When Ravelry first started there were far fewer groups and so while surfing the forums you tended to get a wider spread of stuff as totally unrelated things were all crammed in together. That was how I ended up reading a thread about knitting tattoos and a woman who had got her first tattoo. It was a line, a straight thin black line, across the bottom of her big toe on her right foot. The line showed the point at which she should start decreasing when knitting top-down socks. At the time my thinking was along the lines of "What a pointless tattoo. Why would you go through the pain of having someone poke you repeatedly with a needle just for that?" But then later I realised I was being stupid and the important thing was it was something useful to her.

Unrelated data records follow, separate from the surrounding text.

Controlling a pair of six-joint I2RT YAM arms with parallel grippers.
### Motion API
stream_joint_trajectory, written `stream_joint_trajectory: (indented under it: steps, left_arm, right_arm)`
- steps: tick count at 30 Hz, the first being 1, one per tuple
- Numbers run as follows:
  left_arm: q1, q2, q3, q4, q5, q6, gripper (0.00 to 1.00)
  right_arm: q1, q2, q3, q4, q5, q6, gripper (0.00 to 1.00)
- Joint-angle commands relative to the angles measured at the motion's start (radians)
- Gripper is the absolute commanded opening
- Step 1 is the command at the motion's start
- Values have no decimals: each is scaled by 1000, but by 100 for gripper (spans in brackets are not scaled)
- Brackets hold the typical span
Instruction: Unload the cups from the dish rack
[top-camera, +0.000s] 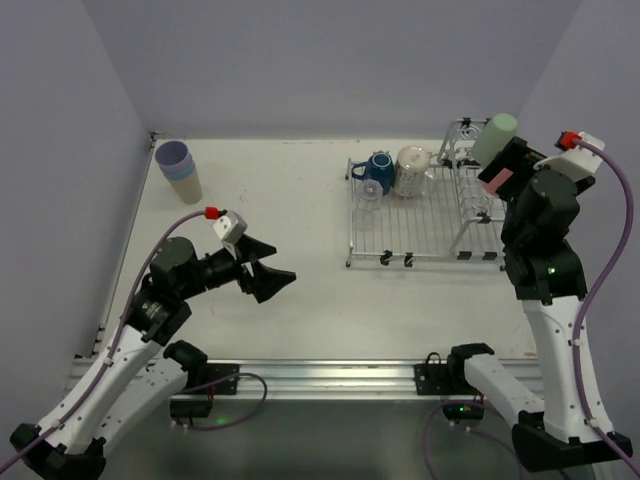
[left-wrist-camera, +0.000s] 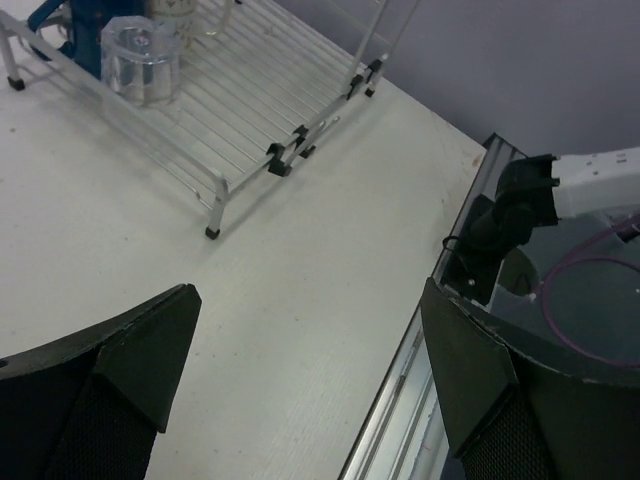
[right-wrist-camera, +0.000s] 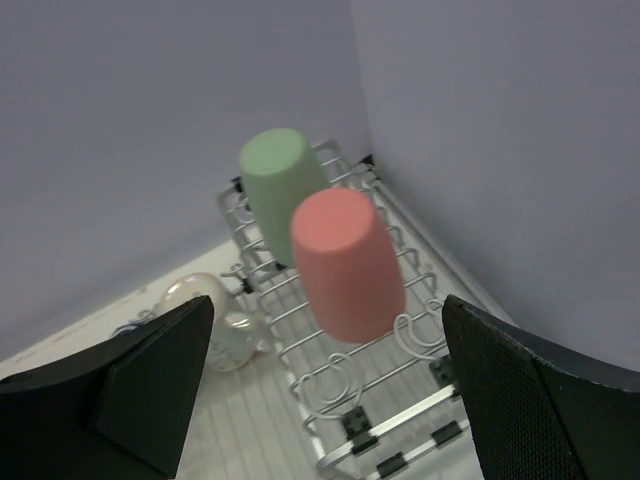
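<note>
The silver wire dish rack (top-camera: 420, 225) stands at the right of the table. On it are a dark-blue mug (top-camera: 378, 170), a white speckled mug (top-camera: 412, 170) and a clear glass (top-camera: 367, 196). In its taller end section a green cup (top-camera: 494, 138) and a salmon-pink cup (top-camera: 497, 179) sit upside down on prongs. My right gripper (top-camera: 500, 166) is open above that section; in the right wrist view (right-wrist-camera: 325, 300) the pink cup (right-wrist-camera: 345, 262) lies between the jaws, untouched, with the green cup (right-wrist-camera: 280, 190) behind. My left gripper (top-camera: 268, 272) is open and empty over bare table (left-wrist-camera: 308, 290).
A stack of lavender, blue and beige tumblers (top-camera: 178, 170) stands at the far left of the table. Grey walls close in the back and both sides. The right arm's base (left-wrist-camera: 520, 205) and the front rail (top-camera: 320, 375) line the near edge.
</note>
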Motion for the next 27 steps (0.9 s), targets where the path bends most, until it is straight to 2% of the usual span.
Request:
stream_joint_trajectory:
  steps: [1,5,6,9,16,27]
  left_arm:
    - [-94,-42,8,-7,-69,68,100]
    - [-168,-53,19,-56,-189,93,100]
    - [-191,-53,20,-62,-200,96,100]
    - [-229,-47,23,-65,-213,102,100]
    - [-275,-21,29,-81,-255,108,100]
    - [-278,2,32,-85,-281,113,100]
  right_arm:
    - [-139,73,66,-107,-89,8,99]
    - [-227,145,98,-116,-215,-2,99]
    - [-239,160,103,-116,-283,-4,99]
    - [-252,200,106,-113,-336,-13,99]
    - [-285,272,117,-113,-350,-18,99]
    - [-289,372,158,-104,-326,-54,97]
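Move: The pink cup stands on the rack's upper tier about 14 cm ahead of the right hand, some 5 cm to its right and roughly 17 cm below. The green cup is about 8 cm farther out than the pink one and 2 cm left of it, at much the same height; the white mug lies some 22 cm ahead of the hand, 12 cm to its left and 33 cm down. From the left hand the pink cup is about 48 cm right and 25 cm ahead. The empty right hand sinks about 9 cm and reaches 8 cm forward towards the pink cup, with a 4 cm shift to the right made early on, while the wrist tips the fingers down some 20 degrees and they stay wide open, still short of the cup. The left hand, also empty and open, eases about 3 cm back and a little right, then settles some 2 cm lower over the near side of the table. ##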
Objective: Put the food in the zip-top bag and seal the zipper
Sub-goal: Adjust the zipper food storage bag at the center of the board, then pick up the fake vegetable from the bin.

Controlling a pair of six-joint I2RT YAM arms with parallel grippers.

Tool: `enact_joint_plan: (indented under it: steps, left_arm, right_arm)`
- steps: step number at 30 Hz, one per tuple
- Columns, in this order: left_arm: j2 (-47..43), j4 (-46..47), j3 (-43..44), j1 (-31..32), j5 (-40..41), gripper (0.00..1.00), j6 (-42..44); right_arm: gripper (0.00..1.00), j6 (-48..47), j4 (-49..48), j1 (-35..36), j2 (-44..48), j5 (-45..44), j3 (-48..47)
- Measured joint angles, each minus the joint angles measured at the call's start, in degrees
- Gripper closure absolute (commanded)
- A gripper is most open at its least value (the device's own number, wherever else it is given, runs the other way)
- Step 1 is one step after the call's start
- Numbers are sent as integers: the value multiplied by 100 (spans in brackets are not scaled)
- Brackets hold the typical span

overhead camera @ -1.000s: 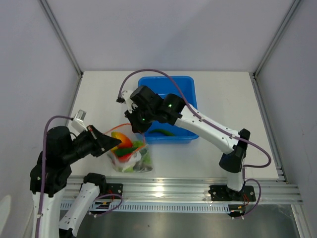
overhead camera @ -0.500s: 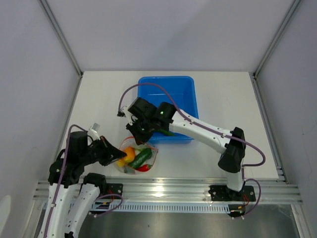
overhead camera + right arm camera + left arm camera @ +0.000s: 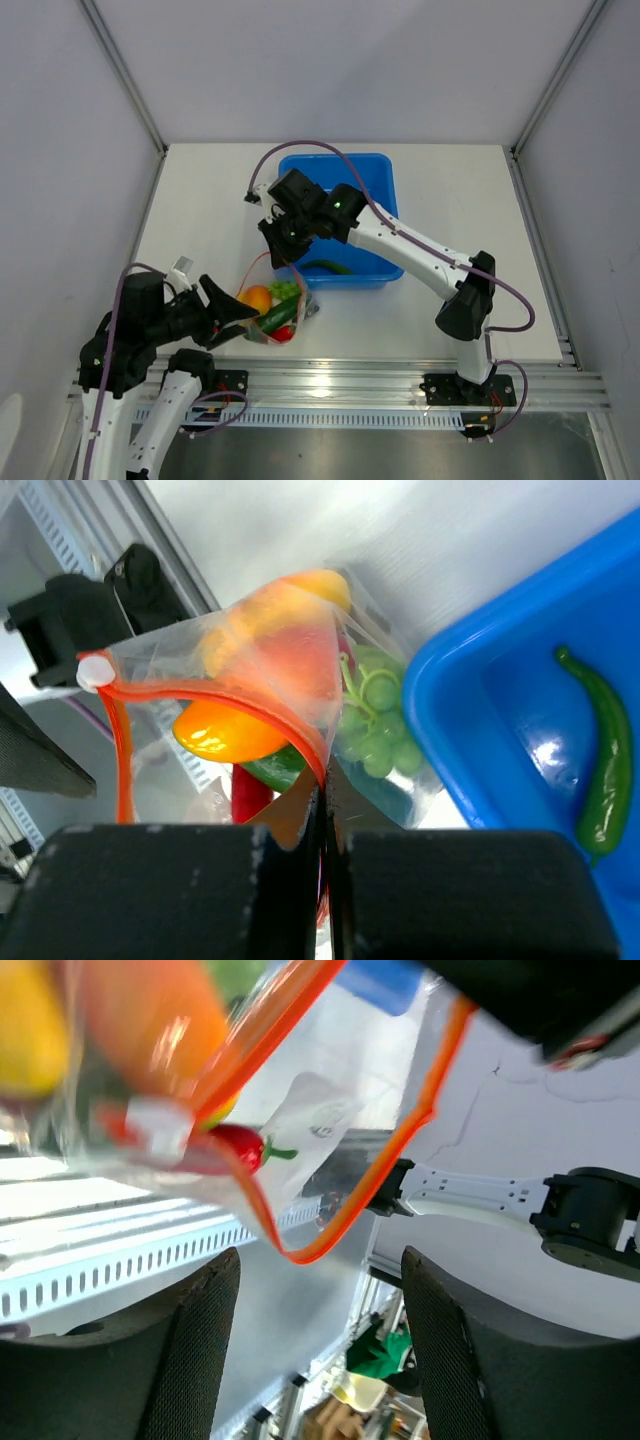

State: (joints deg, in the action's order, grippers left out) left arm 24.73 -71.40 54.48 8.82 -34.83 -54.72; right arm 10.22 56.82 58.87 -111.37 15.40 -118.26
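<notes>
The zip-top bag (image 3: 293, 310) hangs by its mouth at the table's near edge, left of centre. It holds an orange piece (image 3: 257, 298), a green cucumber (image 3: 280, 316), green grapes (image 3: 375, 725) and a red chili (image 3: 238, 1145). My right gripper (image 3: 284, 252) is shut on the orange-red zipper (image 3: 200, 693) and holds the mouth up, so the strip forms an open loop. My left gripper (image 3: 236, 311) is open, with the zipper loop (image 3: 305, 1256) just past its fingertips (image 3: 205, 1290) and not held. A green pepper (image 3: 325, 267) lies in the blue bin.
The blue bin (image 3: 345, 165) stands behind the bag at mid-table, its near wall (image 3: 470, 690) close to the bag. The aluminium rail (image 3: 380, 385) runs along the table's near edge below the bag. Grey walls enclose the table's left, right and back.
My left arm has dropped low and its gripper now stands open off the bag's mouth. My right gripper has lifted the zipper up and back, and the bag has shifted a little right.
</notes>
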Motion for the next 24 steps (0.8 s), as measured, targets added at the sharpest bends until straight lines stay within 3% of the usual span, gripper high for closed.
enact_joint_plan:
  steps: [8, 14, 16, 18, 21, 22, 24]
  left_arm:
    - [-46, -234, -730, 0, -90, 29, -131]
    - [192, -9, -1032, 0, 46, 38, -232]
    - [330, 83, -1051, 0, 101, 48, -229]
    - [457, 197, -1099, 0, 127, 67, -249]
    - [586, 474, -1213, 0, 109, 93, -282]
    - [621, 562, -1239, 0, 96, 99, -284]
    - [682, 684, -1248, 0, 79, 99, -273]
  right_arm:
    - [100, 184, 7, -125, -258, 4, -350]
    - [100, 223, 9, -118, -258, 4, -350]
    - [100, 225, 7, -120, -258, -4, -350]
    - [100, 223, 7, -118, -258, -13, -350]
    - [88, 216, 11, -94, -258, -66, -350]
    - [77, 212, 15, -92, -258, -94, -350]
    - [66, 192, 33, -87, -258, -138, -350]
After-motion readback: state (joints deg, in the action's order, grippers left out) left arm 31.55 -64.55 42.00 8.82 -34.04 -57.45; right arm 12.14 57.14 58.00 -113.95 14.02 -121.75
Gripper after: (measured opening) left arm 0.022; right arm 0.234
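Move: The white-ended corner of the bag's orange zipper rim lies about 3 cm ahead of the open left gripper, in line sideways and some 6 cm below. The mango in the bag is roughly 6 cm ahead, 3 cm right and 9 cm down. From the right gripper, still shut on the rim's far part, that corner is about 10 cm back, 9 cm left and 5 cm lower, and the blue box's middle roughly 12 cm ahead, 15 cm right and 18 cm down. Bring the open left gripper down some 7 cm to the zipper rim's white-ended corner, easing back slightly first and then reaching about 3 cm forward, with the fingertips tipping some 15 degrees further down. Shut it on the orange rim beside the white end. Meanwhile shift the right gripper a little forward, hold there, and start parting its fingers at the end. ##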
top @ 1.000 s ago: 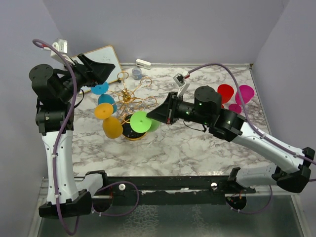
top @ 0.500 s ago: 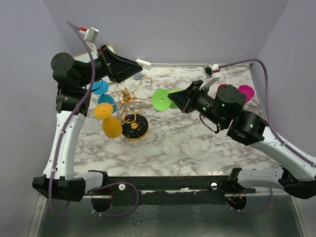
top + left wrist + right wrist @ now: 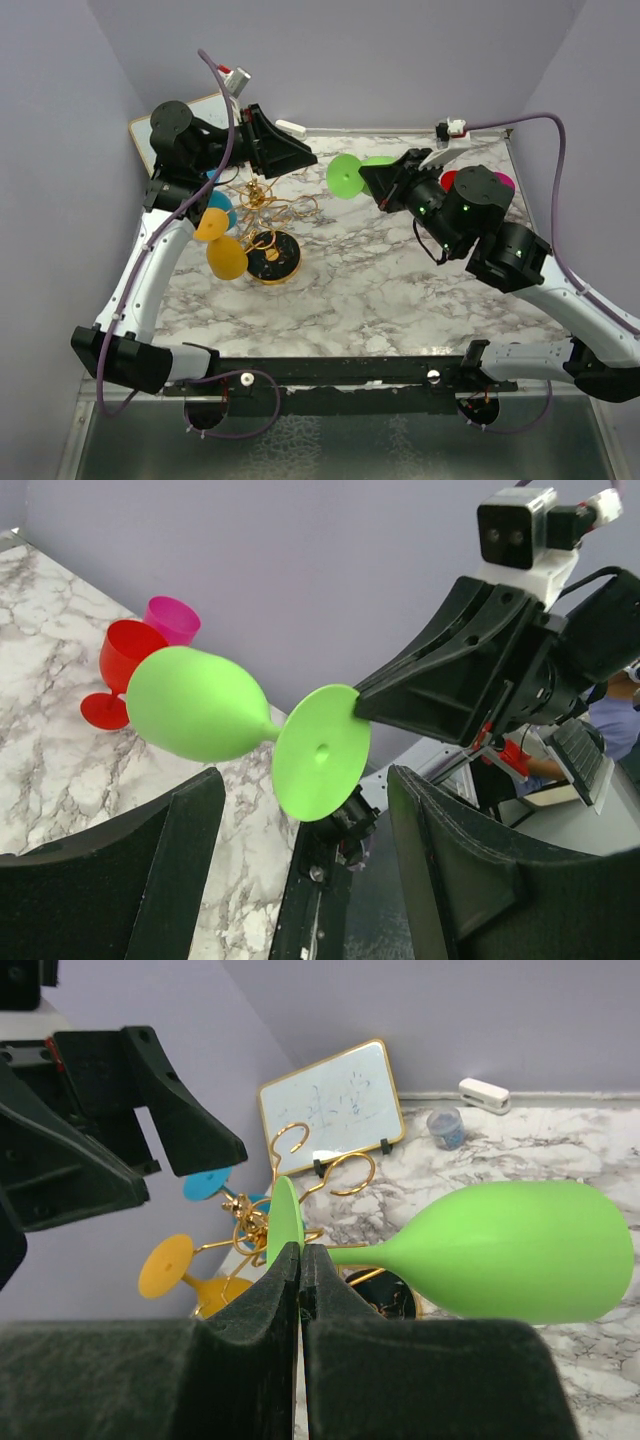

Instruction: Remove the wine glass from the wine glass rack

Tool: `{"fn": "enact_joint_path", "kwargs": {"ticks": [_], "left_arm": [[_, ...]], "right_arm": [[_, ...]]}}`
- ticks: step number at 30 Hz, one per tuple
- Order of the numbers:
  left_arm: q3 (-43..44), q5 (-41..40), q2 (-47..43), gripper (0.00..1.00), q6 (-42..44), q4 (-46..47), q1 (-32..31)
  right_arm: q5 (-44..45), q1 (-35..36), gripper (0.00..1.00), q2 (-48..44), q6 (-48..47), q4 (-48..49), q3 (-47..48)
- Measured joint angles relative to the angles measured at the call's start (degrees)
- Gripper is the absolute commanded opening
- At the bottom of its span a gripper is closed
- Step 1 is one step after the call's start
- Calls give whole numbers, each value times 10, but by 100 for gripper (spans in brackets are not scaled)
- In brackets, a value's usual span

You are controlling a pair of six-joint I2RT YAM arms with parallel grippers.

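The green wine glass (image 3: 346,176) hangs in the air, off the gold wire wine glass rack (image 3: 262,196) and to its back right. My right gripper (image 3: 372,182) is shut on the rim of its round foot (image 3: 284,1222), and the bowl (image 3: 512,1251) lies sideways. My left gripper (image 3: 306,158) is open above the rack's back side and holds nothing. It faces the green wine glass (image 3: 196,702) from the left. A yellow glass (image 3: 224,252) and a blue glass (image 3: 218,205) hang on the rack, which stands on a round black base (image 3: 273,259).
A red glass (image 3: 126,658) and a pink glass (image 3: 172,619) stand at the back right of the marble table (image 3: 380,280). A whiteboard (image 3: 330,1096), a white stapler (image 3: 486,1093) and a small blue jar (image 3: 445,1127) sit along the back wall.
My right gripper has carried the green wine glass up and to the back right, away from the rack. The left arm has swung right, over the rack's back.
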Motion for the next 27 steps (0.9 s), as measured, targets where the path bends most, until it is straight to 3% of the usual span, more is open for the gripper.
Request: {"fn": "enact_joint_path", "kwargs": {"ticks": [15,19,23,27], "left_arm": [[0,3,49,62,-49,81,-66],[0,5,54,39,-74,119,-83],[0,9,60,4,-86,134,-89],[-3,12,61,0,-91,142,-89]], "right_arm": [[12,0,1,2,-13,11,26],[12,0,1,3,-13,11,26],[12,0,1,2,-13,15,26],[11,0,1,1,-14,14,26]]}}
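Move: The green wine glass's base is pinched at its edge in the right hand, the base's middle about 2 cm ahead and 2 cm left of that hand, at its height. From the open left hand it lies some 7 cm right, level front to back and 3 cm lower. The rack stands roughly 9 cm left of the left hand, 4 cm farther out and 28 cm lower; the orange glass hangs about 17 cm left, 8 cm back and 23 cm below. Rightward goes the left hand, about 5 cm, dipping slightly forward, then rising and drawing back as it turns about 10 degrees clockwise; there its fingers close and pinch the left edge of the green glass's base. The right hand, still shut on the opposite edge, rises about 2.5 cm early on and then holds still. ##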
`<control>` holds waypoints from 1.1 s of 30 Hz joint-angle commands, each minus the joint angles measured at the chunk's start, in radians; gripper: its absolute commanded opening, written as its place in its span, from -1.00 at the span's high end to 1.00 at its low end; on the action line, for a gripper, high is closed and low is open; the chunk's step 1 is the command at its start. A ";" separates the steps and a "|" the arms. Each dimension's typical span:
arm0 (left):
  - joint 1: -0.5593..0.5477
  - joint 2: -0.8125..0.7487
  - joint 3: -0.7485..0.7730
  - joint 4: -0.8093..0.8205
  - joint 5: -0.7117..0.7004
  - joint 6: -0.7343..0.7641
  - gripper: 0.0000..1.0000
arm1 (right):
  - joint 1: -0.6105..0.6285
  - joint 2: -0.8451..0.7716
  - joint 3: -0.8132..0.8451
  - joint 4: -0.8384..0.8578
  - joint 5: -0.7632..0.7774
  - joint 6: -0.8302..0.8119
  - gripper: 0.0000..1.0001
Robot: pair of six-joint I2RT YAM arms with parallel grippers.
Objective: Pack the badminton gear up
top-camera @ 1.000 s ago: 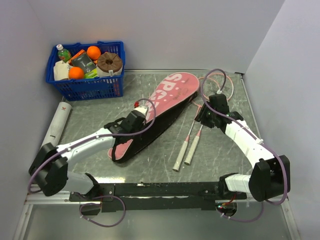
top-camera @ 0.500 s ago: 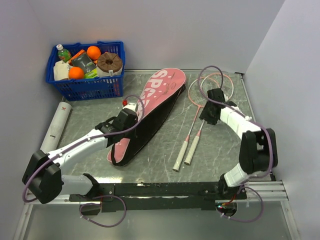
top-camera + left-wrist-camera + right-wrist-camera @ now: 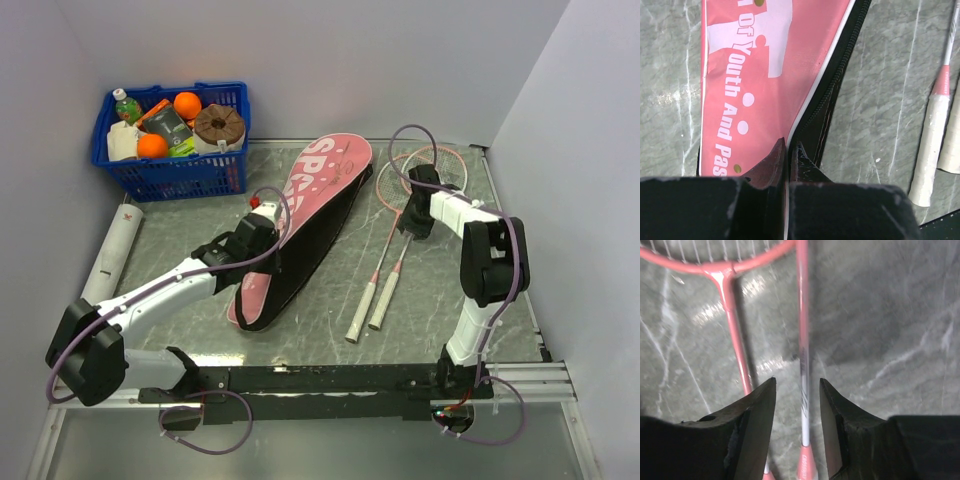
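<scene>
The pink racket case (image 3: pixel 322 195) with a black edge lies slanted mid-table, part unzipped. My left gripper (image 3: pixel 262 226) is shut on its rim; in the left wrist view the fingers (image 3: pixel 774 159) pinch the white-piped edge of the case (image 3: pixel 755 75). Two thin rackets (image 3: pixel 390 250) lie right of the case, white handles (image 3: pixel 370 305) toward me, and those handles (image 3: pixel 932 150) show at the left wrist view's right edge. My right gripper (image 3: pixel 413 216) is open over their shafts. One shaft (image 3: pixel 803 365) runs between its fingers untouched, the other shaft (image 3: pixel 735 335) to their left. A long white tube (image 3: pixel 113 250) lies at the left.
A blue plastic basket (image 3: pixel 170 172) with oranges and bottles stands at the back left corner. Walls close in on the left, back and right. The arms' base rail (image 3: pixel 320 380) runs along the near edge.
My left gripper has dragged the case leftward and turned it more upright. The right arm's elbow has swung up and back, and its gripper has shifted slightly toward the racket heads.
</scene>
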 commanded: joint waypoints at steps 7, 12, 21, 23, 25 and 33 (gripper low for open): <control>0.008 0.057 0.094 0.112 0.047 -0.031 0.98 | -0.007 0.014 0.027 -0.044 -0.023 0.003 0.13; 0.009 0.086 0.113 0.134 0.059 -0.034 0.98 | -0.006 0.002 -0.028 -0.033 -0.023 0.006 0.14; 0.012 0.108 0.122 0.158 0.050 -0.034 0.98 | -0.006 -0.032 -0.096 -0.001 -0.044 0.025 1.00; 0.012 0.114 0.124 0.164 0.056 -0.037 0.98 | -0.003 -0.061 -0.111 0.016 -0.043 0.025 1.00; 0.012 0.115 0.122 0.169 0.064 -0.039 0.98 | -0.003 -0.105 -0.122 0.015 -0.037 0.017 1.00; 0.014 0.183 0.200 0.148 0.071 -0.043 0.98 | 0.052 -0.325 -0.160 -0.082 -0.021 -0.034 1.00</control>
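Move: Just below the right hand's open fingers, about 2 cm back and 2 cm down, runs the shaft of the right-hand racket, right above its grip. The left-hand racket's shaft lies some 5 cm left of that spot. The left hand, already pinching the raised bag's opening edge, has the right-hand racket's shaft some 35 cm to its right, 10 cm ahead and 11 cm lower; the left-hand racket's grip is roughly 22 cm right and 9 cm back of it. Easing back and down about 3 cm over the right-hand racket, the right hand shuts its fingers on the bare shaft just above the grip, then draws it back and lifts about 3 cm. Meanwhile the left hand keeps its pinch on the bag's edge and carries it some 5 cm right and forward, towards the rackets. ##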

Tattoos have always intrigued me. Because you have to be really really certain that you're going to still like that design in 1, 10, 25+ years time because you're going be stuck with it. Facial tattoos intrigue me the most. How can anyone think so short-term? Unless it has a cultural significance beyond "hey cool tat" how can you make such a huge commitment to a lifestyle implied by your tattoo? There was another Ravelry thread more recently started by a girl who had got a job she really wanted but the company had a no-tattoo policy and she had them up one arm, up her neck and onto her jawline. She was asking which brand of stage makeup would hide them most effectively. But from the photo she was only about 25. How long can you wear thick greasepaint to work for before you get caught in the rain, or get hot and sweaty, or just forget?
All this flashed through my tiny mind earlier on today when I realised that for the first time in decades of knitting, I was doing Kitchener. And I was doing it quite quickly and you couldn't see where the join was. I finally succeeded by using
Knitting without Tears which is possibly the finest of Elizabeth Zimmerman's books. Actually no, they are all indispensable. But it's pretty damned good. I opened it to the relevant page, drew a diagram in pencil in the margin of needles 1 and 2 and got to it. And if I were to get a knitting tattoo, that diagram is what I would get. Although I wouldn't actually, because I am not that committed to it.
Here it what I was Kitchenering:
It is the Talking Fish Sock which is
here on Ravelry. People constantly ask me why I knit, and why don't I just buy stuff and this is why. Isn't the ripple pattern exquisite?
You just don't get that kind of thing in Primark. Of course the downside is I now have to make another one, and that's a lot of Kitchenering. But finding the silver lining, all the practice means I'm less likely to need the tattoo as a reminder of how to do it.